Thursday, 25 July 2019

The Orchid King

It is possible that you have joined one of the groups attending Hatfield Road Cemetery on one of the popular Laid to Rest story walks, organised by the local history group Fleetville Diaries.  If so you will have seen, because we have told the story of the families Sander and Moon, a rather forlorn and overgrown family plot.  Brambles and Buddleia are not really representative of one of the country's foremost orchid hybridisers of the 19th century!


Henry G Moon, artist

If you now take a walk in the cemetery you will discover an impressive plot; the offending brambles and other invasive plants have been coaxed out of the ground, the granite stonework has been cleaned, restored and re-set, fresh topsoil and weed inhibiting matting laid – and there is now fresh green grass growing inside the kerbing.  The grave is along a curved path from the main avenue opposite the chapel, leading towards the Cemetery Manager's office.


Orchid Laelia Goldiana
The work was undertaken by a team from Fleetville Diaries, having become temporary guardians under the Adopt-a-Grave process, and of course with the full blessing of today's members of the Sander and Moon families.  J J Burgess carried out much of the stonework.
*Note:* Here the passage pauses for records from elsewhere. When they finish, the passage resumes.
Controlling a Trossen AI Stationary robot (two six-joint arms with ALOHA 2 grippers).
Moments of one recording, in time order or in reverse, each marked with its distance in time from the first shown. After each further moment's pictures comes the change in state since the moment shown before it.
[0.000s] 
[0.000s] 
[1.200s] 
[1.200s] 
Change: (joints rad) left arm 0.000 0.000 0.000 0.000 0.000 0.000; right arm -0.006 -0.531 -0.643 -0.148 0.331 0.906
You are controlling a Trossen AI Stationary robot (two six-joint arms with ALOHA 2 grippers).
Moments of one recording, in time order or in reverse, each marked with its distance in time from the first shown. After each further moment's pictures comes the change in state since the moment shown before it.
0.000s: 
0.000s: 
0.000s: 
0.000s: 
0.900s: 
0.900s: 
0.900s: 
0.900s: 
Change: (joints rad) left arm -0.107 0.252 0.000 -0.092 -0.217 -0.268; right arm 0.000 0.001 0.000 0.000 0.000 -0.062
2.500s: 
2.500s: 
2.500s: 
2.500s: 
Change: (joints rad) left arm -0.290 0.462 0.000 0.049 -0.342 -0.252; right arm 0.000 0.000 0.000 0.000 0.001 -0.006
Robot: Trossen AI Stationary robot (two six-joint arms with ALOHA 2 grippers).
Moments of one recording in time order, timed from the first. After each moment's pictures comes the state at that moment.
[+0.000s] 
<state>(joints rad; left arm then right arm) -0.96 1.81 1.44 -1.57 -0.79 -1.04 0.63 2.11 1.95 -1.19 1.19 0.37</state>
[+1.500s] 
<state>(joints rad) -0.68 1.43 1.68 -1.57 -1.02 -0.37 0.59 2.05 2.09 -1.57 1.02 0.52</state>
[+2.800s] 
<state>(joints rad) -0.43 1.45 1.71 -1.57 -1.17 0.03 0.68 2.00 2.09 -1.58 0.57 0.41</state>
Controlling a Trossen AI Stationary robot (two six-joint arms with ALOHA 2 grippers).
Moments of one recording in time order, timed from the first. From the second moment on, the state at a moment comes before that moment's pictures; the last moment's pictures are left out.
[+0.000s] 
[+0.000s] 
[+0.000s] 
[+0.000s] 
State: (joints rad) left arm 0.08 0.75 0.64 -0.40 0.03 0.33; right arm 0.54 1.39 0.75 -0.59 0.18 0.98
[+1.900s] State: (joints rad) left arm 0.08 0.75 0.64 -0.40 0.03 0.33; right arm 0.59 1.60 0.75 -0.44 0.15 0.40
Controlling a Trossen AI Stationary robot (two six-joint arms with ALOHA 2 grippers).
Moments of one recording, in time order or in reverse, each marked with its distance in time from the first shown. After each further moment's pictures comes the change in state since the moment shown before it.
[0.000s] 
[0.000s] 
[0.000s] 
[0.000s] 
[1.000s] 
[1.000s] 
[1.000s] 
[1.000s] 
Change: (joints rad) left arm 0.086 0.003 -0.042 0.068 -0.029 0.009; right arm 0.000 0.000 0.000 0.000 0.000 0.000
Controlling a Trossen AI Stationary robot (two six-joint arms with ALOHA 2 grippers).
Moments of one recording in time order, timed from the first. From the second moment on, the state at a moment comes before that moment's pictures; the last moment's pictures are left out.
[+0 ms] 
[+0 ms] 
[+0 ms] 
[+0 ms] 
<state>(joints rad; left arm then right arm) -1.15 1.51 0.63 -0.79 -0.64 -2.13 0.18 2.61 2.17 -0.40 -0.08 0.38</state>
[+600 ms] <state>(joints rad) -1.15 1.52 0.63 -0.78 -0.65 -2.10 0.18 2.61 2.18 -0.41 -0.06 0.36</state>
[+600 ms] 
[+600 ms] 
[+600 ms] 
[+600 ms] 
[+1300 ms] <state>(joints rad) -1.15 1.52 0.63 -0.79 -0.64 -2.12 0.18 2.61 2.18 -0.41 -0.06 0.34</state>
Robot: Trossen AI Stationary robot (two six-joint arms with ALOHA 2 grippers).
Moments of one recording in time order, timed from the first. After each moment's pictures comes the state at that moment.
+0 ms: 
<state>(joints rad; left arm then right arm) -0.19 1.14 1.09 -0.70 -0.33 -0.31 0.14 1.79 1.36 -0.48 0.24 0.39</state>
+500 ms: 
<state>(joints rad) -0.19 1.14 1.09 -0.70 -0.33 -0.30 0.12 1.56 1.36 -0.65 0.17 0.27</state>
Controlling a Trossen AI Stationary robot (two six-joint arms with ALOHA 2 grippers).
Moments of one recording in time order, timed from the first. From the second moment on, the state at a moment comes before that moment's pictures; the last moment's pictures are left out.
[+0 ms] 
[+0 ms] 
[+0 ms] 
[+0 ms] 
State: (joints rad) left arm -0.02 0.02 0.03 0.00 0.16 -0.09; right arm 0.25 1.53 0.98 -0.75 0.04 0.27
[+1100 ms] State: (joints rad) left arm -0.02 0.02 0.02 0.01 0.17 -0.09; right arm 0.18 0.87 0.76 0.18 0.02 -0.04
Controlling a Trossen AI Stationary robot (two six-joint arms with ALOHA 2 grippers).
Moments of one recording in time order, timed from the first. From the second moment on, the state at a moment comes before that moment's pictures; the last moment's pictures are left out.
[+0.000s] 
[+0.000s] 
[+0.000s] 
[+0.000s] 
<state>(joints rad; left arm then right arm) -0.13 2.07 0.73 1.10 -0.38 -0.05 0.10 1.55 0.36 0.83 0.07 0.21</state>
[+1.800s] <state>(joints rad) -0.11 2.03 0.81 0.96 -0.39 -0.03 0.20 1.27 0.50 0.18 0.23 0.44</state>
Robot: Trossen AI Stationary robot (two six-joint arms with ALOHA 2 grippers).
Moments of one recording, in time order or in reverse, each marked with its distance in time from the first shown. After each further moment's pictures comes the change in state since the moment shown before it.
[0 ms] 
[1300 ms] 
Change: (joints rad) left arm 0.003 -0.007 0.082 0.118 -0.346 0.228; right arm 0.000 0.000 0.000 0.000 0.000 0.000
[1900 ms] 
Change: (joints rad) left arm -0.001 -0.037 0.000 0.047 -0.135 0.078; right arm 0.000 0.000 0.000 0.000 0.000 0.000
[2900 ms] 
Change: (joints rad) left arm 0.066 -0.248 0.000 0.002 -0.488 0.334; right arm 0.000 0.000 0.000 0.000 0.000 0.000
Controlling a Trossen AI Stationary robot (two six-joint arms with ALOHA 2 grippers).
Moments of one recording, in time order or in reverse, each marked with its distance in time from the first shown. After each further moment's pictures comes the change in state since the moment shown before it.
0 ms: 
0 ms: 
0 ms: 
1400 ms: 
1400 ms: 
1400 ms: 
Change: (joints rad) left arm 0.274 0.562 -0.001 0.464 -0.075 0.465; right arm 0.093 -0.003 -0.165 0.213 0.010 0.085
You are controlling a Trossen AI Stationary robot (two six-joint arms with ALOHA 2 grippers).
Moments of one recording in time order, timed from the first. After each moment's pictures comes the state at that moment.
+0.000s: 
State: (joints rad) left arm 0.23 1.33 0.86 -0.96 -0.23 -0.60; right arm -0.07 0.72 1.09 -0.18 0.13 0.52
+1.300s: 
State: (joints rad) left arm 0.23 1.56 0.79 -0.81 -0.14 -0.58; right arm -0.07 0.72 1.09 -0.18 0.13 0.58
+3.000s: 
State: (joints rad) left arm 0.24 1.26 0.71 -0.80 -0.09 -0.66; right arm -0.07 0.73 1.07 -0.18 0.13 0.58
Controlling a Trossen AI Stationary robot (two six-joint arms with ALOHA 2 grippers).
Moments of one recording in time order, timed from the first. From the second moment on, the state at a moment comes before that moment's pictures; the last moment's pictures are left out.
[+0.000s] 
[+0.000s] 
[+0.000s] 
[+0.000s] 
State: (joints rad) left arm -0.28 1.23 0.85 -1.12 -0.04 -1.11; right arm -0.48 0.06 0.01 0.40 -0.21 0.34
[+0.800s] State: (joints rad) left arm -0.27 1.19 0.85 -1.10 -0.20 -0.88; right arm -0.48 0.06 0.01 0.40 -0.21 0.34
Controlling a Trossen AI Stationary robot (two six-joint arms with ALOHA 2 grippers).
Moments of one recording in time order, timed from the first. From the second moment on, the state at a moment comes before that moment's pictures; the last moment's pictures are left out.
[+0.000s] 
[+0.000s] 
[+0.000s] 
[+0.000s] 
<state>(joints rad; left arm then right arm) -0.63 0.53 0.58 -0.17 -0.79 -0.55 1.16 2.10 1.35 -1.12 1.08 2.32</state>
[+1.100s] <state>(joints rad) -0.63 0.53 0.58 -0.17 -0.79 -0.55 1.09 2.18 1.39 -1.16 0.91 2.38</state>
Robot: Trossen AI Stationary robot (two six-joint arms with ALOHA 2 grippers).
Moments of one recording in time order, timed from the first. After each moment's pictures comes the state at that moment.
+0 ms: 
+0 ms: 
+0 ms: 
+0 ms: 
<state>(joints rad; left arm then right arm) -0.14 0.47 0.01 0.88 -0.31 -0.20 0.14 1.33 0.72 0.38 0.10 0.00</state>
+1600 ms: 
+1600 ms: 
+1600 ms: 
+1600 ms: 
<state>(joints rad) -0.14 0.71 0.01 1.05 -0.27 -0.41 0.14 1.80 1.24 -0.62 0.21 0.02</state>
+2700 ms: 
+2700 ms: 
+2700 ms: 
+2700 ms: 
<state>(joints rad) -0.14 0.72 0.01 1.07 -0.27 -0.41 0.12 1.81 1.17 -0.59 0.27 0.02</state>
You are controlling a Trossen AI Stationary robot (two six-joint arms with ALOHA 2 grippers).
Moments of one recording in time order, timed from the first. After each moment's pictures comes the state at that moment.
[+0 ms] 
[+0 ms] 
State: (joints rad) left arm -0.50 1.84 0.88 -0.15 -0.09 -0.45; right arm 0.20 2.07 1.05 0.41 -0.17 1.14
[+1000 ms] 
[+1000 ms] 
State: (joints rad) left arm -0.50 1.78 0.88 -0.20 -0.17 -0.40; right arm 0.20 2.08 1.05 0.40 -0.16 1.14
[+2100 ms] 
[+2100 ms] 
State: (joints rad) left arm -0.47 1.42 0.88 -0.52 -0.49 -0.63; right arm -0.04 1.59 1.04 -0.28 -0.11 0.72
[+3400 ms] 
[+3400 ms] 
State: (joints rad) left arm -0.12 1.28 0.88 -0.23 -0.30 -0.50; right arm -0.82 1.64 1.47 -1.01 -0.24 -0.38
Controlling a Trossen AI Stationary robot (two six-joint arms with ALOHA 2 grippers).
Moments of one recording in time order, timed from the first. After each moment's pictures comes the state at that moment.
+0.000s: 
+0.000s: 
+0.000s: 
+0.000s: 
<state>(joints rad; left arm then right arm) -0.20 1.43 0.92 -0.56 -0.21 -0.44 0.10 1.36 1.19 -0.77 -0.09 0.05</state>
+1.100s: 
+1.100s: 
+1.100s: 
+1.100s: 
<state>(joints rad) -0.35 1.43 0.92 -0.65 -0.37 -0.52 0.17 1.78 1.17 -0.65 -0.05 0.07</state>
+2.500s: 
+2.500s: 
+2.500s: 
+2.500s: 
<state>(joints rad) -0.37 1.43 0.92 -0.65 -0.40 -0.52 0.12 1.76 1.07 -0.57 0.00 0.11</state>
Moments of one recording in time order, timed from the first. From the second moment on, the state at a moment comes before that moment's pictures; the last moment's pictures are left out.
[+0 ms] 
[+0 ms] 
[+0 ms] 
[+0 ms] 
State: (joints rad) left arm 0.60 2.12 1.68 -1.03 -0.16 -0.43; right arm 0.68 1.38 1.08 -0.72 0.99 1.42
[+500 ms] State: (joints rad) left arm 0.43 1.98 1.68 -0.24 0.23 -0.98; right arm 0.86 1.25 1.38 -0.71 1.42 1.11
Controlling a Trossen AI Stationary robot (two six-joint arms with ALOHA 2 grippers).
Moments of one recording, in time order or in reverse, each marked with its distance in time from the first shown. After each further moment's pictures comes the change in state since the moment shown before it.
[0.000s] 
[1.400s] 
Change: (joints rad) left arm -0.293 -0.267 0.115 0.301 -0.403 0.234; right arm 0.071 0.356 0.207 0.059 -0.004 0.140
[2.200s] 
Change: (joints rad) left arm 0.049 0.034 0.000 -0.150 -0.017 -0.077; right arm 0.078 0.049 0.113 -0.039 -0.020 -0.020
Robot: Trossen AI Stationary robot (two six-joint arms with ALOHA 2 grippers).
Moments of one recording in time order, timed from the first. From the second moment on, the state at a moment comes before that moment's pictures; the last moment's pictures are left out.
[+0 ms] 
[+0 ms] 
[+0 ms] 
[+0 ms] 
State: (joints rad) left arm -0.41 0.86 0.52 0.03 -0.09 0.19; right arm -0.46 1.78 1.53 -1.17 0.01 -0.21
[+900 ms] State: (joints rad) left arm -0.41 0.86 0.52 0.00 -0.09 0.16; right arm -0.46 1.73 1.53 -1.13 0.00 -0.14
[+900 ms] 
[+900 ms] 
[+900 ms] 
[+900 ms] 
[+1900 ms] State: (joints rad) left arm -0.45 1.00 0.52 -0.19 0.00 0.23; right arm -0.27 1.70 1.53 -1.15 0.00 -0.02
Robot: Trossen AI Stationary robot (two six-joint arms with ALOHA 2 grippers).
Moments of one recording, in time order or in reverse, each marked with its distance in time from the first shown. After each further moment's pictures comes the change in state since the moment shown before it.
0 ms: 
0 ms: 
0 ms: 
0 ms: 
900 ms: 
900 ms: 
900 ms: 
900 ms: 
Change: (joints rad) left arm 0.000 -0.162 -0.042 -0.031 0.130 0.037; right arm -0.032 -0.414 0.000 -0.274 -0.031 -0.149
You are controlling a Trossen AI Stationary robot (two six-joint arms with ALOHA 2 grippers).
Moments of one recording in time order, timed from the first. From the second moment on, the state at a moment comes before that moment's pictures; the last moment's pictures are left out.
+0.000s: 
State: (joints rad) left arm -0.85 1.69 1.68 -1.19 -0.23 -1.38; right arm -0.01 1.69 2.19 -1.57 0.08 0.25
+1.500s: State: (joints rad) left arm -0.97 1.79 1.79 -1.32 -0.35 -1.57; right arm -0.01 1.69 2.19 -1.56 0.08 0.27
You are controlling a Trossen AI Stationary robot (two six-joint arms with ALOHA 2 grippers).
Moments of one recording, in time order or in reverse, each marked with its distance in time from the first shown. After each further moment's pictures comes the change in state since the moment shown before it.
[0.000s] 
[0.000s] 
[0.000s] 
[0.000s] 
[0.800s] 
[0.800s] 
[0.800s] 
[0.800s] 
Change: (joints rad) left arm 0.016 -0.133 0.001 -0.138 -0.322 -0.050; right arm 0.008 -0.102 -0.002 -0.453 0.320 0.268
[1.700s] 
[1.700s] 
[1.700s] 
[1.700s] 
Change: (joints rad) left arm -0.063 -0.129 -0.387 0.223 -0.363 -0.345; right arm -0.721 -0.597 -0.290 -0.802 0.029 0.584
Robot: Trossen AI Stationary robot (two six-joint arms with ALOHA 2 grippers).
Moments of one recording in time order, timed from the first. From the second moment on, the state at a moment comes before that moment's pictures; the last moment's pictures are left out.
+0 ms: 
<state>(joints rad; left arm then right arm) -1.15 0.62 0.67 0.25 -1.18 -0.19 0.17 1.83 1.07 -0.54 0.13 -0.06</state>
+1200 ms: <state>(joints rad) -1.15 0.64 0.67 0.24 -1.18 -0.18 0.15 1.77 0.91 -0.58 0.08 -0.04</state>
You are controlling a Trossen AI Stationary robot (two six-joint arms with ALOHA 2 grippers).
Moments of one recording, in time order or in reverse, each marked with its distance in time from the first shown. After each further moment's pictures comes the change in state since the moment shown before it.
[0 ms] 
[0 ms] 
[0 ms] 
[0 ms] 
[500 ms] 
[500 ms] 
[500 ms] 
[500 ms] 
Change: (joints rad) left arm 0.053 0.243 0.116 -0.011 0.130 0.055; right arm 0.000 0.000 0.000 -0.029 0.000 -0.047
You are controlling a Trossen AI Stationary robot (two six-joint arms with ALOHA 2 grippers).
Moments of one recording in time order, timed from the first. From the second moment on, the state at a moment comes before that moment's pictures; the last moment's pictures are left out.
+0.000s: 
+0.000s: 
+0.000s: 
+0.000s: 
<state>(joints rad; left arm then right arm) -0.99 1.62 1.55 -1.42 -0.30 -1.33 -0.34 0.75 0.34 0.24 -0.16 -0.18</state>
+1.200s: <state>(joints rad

Frederick Sander, informally known as the Orchid King, had his nurseries in Camp Road from the 1880s, and in-law and artist Henry Moon produced slightly under two hundred stunning paintings of orchids.  So, there are members of both families buried in the plot.  The full story of the Orchid King can be found on the Frederick Sander & Henry Moon Tribute section of www.fleetvillediaries.org   During the course of the project it was discovered that Moon had also undertaken similar paintings for Peter Barr, a daffodil hybridiser in Streatham.  Peter, rather appropriately, had been known as the Daffodil King.  So representatives of Barr's Streatham research group also joined the Tribute Day.

Before the restoration project began






On a very hot day this week Fleetville Diaries invited some eighty guests, including the current generations of the Sander and Moon families to a special Tribute Day, firstly around the grave in Hatfield Road Cemetery, and then to refreshments and an exhibition at St Paul's Church.  This was an occasion for some members of these two impressive families to meet each other for the very first time, and it is clear that they were overwhelmed by the recognition bestowed on them by the occasion.